The problem - Nothing outside the range is to be copied. From the entries below, reproduce exactly the lines starting at the one with "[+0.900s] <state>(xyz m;" and ending at the one with "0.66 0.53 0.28", without pictures.

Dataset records
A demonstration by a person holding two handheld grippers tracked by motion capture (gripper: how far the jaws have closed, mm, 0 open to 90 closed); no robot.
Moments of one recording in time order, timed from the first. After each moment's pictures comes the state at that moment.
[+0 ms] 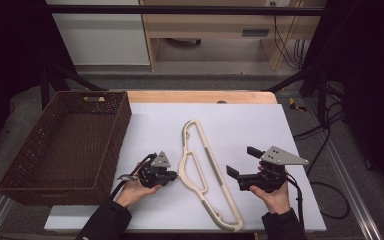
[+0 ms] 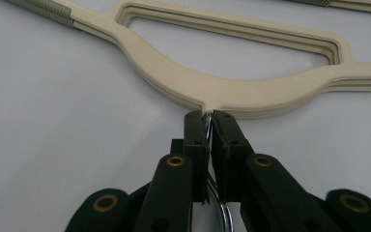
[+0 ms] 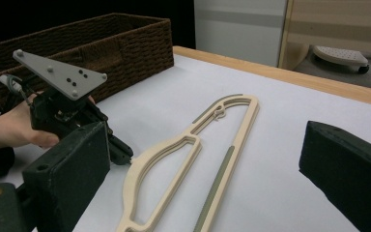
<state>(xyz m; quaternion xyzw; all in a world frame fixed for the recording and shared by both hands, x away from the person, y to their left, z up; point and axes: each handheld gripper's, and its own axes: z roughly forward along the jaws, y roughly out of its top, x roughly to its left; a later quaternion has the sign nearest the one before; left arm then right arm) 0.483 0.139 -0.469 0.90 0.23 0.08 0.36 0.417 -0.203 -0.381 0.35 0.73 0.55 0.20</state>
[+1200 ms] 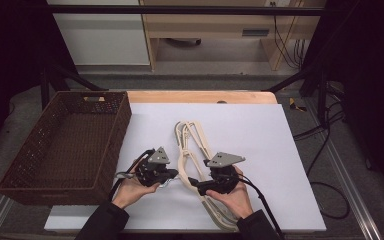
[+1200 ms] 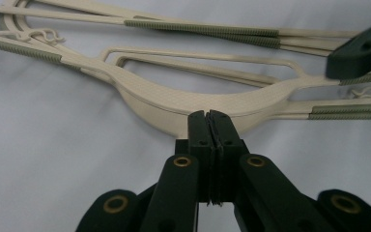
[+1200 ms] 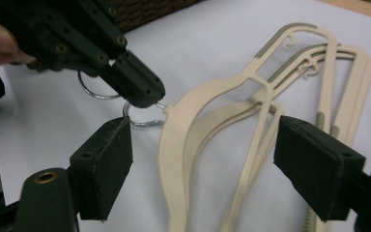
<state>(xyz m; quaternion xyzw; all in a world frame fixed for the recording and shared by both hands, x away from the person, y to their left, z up) 0.466 0.136 -0.420 0.90 0.23 0.08 0.36 0.437 -0.101 -0.427 0.31 0.82 0.46 0.14</state>
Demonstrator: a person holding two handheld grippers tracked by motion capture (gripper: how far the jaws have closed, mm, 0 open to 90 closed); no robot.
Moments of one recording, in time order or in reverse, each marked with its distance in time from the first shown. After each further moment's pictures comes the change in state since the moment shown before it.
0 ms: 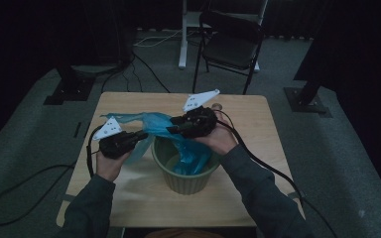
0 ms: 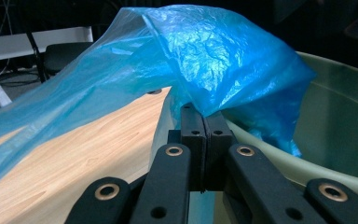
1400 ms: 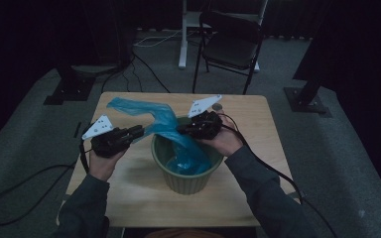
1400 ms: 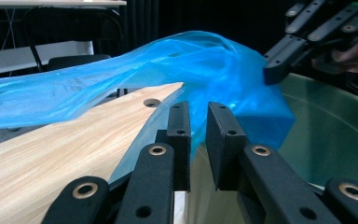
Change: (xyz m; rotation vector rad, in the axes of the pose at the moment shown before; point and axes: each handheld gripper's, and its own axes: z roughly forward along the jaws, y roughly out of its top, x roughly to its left) left arm 0.003 0.013 -0.017 -0.032 0.001 -0.001; right arm -0.007 -0.022 -0.003 0.073 -0.014 -0.033
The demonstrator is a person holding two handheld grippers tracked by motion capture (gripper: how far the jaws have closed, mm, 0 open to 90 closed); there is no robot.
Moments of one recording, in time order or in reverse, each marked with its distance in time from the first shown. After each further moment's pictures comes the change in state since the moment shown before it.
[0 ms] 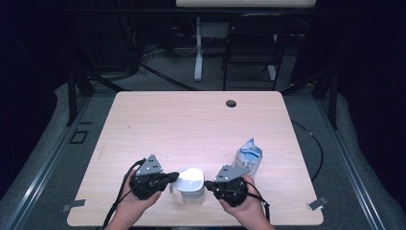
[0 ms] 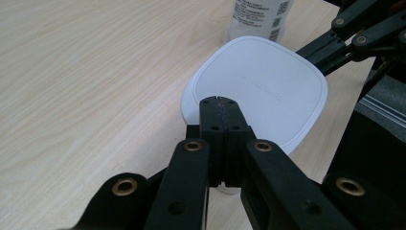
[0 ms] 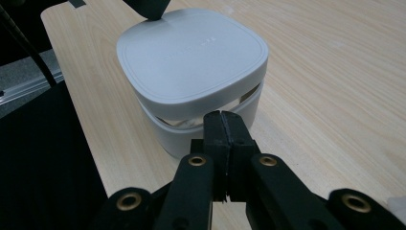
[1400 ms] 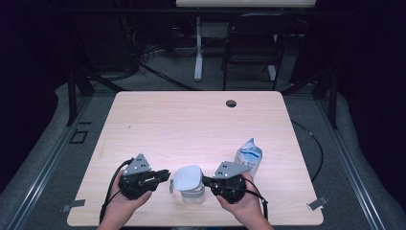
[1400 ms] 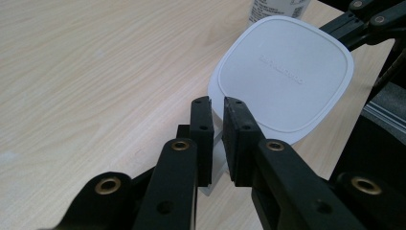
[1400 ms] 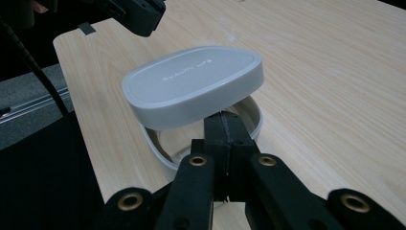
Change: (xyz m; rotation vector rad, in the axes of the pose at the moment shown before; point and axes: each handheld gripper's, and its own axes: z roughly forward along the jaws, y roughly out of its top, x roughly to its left) left arm 0.012 -0.009 -0.021 -0.031 0.031 -0.031; right arm 0.000 0.012 -0.001 -0.074 0.013 0.001
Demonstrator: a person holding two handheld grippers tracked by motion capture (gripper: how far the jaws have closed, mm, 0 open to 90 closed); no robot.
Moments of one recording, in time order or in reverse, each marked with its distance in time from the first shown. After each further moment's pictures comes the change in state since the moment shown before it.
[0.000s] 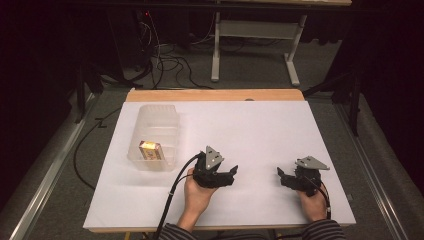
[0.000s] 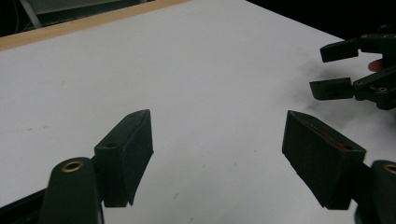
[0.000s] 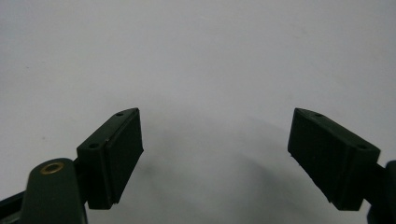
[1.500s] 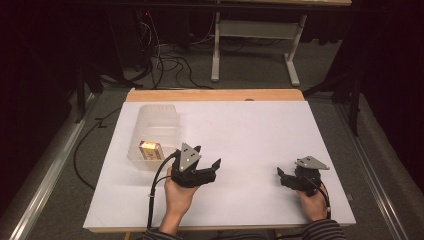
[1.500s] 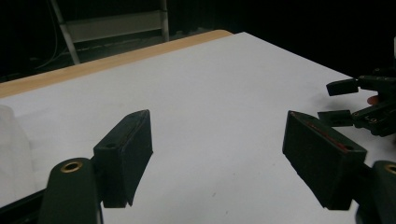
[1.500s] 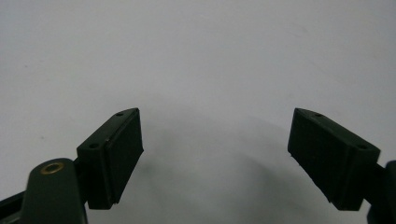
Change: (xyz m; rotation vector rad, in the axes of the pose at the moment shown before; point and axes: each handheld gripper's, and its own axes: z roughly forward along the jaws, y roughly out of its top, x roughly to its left) left arm 0.023 0.009 -0.055 -0.111 0.050 -0.023; right arm 0.000 0.000 0.001 0.003 -0.001 -0.002
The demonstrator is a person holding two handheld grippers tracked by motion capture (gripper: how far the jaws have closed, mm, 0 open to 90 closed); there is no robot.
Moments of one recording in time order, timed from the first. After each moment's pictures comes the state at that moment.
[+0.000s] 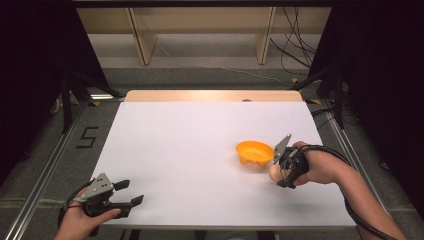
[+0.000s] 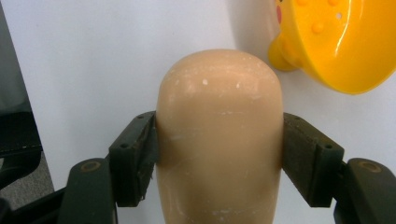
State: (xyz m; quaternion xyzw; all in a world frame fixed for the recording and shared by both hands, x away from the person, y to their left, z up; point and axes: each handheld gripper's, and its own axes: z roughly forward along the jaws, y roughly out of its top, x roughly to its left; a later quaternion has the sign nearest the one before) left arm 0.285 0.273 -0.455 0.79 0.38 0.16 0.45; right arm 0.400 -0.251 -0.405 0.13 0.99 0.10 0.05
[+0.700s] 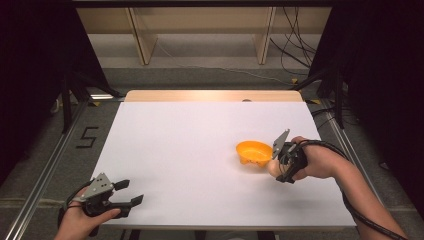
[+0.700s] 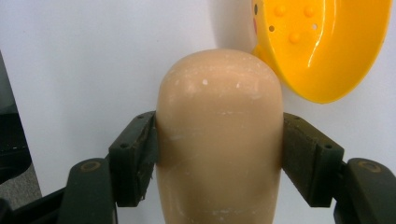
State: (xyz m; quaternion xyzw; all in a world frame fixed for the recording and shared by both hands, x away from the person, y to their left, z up) left arm 0.286 0.273 -0.455 0.79 0.37 0.16 0.45; right arm 0.412 -0.249 -0.399 0.12 0.99 0.10 0.05
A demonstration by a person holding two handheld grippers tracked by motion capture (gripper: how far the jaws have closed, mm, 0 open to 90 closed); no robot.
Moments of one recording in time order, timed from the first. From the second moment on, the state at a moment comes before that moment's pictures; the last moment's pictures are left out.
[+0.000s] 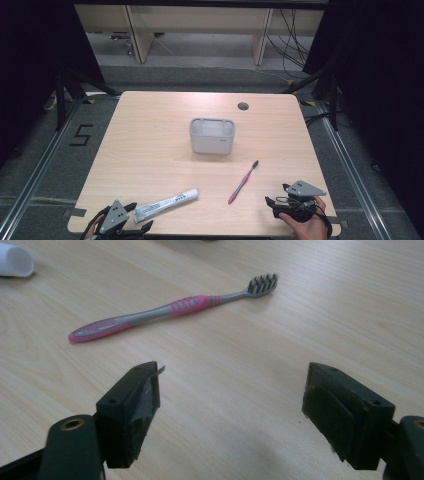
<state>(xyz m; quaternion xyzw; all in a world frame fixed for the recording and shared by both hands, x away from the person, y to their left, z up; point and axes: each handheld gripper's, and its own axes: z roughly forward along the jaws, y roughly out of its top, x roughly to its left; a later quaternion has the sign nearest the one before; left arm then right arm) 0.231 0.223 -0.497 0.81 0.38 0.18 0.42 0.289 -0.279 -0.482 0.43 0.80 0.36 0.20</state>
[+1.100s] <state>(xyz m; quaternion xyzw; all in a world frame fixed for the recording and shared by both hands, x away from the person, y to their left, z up) 0.231 0.224 -0.494 0.80 0.37 0.17 0.44 0.305 -0.257 -0.476 0.40 0.81 0.40 0.18</state>
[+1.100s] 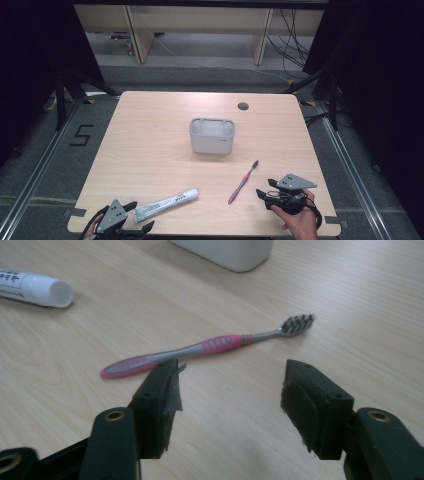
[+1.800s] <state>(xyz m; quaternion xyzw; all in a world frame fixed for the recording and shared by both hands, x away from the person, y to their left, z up) 0.232 0.224 -0.496 0.80 0.37 0.18 0.44 0.326 -0.211 -0.477 0.32 0.84 0.41 0.14</state>
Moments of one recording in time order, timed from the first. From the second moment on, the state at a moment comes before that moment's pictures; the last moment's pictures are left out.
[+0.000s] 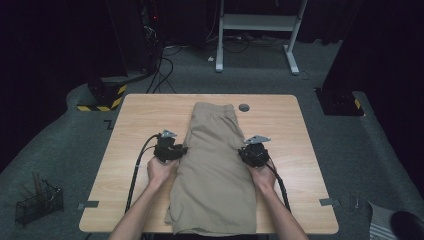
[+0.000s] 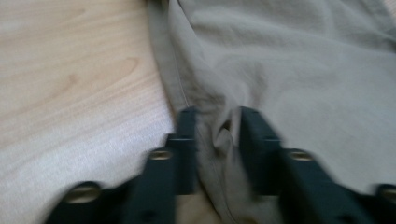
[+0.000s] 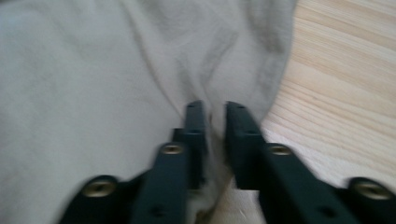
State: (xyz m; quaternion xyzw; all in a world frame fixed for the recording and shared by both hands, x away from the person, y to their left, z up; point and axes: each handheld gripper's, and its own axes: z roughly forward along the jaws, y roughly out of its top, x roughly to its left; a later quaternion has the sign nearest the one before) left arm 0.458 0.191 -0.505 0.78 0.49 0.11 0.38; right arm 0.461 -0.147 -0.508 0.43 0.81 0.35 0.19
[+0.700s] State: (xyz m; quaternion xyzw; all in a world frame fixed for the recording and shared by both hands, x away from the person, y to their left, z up) left arm 0.414 0.184 -0.509 0.82 0.43 0.10 0.37; right arm 0.417 -0.154 -0.513 0.39 0.84 0.36 0.15
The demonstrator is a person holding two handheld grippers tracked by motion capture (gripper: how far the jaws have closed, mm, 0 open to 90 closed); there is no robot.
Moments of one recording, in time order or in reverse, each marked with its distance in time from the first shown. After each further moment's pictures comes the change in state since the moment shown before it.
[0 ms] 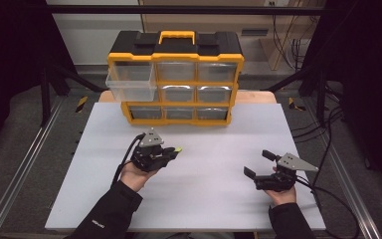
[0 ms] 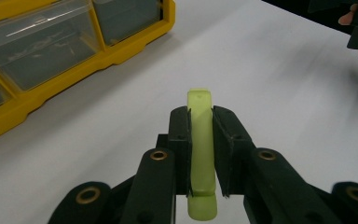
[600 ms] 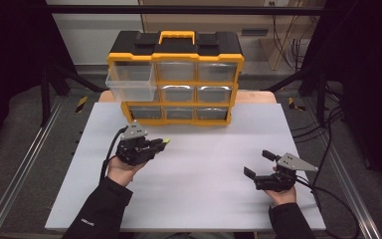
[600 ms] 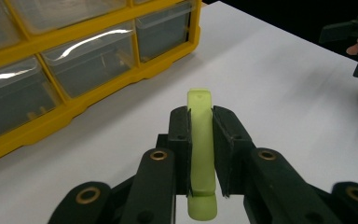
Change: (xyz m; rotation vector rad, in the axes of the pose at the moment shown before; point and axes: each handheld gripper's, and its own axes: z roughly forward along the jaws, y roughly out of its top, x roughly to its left) left arm 0.022 0.004 -0.032 -0.069 0.044 -0.043; right arm 0.000 0.000 0.000 0.005 -0.003 -0.004
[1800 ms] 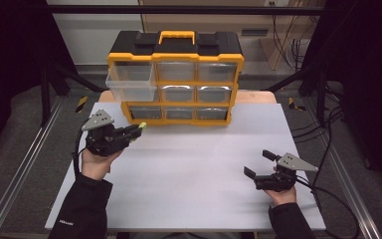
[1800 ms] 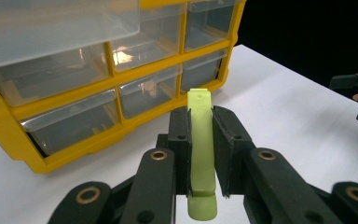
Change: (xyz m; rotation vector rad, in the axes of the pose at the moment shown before) left arm 0.032 0.013 -0.059 -0.127 0.069 -0.054; right arm 0.000 0.000 0.000 0.000 -0.006 -0.003
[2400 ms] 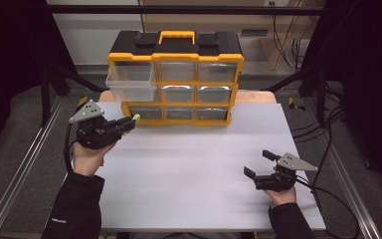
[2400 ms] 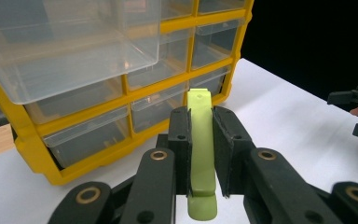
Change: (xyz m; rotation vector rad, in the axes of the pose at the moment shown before) left arm 0.012 0.017 -0.014 -0.030 0.006 -0.002; right arm 0.000 0.000 0.000 0.004 -0.002 -0.003
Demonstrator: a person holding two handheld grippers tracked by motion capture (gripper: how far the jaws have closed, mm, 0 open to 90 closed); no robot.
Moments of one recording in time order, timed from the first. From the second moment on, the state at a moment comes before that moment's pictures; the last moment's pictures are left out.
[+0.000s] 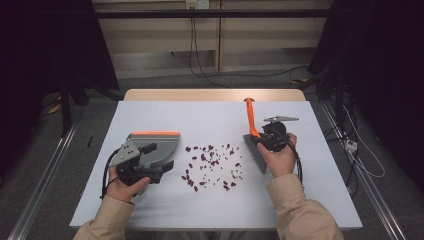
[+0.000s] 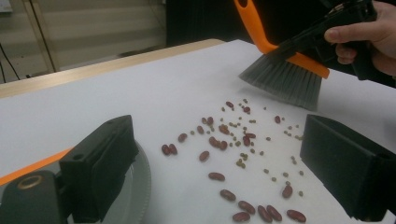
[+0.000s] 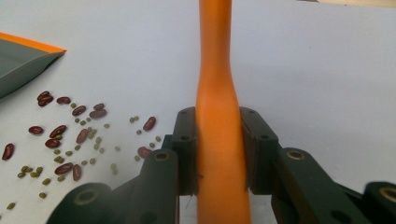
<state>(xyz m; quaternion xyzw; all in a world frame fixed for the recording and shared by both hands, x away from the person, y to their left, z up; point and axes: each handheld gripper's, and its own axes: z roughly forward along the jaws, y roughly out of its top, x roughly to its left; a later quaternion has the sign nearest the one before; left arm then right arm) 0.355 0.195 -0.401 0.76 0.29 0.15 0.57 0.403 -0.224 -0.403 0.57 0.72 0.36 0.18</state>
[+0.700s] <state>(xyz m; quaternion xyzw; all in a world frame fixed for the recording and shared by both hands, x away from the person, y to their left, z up) 0.355 0.204 -0.403 0.75 0.30 0.15 0.57 0.399 -0.223 -0.408 0.56 0.73 0.34 0.18</state>
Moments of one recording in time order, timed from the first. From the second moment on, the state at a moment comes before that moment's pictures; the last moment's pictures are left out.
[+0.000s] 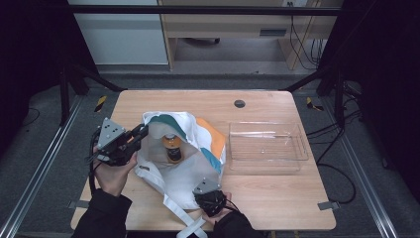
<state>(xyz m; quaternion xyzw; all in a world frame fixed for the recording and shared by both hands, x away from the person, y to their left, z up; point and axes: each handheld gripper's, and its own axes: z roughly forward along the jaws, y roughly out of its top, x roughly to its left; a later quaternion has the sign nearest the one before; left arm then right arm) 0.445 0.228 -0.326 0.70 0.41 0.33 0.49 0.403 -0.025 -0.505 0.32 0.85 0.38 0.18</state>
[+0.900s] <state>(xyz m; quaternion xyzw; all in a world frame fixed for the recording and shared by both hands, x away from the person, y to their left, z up) 0.476 0.221 -0.332 0.69 0.43 0.33 0.47 0.403 -0.023 -0.506 0.32 0.85 0.38 0.18</state>
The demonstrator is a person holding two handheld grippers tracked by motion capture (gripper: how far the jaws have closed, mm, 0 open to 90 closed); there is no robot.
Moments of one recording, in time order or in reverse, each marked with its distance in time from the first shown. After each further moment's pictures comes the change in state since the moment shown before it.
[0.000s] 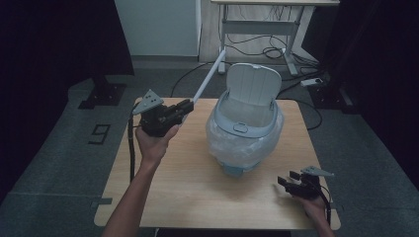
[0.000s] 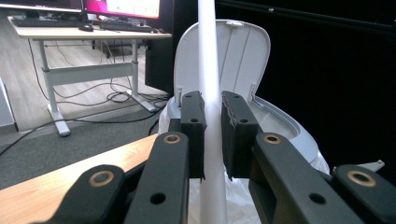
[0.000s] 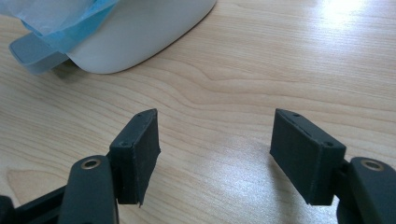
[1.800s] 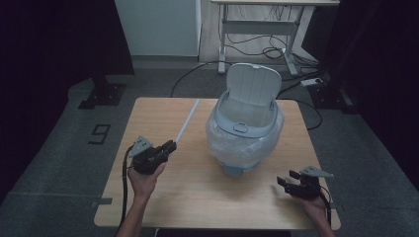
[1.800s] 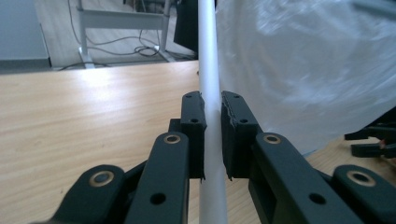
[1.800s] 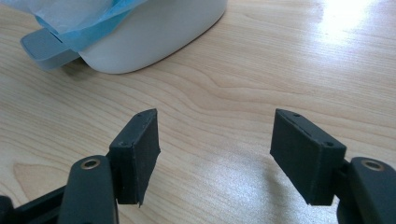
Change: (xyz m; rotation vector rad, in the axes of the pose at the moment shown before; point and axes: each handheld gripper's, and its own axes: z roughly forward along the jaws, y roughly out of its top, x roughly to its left) left arm 0.029 -0.140 -0.031 0.099 0.116 -0.110; right arm 0.005 0.002 -0.004 -0.018 0.003 -0.061
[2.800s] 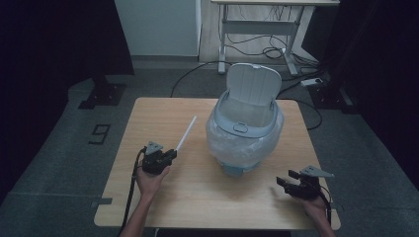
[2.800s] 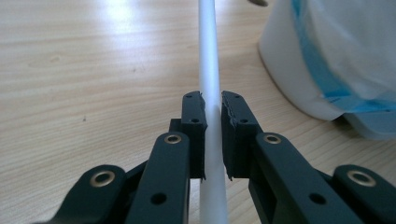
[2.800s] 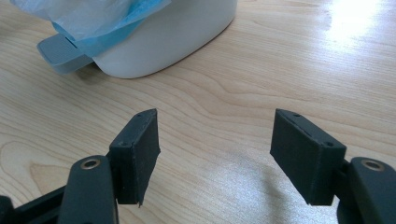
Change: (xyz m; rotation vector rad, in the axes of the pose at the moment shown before) left arm 0.034 -0.053 0.050 0.225 0.127 -0.035; right arm 0.002 0.003 -0.002 -0.013 0.025 -0.006
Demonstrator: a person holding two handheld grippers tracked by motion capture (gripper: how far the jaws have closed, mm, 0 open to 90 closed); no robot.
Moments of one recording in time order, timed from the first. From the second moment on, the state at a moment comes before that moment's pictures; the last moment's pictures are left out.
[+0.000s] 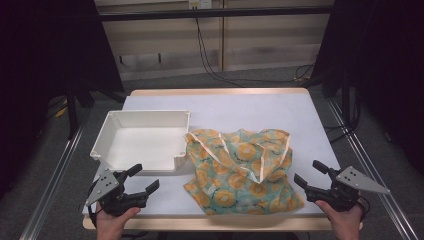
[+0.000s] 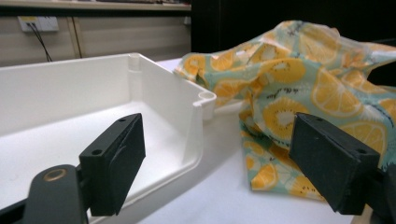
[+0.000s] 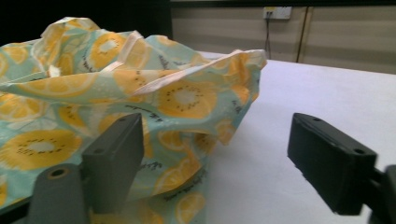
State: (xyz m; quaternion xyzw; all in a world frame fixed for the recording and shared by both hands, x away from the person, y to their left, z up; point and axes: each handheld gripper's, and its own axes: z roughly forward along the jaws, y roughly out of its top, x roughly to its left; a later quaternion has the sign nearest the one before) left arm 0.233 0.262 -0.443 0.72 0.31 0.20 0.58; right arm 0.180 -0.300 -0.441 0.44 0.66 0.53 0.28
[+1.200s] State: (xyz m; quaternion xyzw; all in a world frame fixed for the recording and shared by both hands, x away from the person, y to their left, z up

Written response -
[+0.900s] <state>(xyz m; quaternion xyzw; all in a world frame fixed for the recording and shared by both hands, x away from the person, y to their left, z up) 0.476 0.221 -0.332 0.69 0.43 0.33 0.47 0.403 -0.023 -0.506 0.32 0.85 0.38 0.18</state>
The demonstrator is a person holding two handheld grippers tracked by motion capture (gripper: how far the jaws have closed, mm, 0 open to 90 closed); there is no robot.
Moments of one recording, in time order or in reverse, each marked with its distance in time from the first shown. After each further moment's pictures comes the change in state since the moment shown before it.
[0.000s] 
[0.000s] 
[0.000s] 
[1.800s] 
[1.800s] 
[1.800s] 
Change: (xyz m; rotation vector rad, in the axes of the pose at the moment shown before; point and axes: each handheld gripper's, and its own axes: z roughly forward along the jaws, y roughly out of its top, x roughly to its left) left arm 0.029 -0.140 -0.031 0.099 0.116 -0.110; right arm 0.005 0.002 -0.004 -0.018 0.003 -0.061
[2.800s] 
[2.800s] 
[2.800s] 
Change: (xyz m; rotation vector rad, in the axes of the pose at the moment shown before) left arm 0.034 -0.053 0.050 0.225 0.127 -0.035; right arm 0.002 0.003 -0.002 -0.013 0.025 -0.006
Demonstrator: a person holding two handheld grippers tracked by motion capture (gripper: how far the jaws have closed, mm, 0 open to 90 closed); no robot.
Moments of one recording in time order, timed from the first. From the second moment on, the state at a moment comes before that moment's pictures; the last moment's pictures are left out.
[+0.000s] 
[+0.000s] 
[+0.000s] 
State: (xyz m; quaternion xyzw; all in a world frame fixed for the recording and shared by both hands, x away from the person, y to their left, z up; point and axes: each handheld gripper's, and its own axes: z roughly forward along the jaws, y roughly out of its top, x roughly to its left; a later quaternion has the sign nearest the one before) left arm 0.233 0.262 -0.443 0.72 0.31 0.20 0.58; right arm 0.180 -0.300 -0.441 0.44 0.66 0.53 0.28

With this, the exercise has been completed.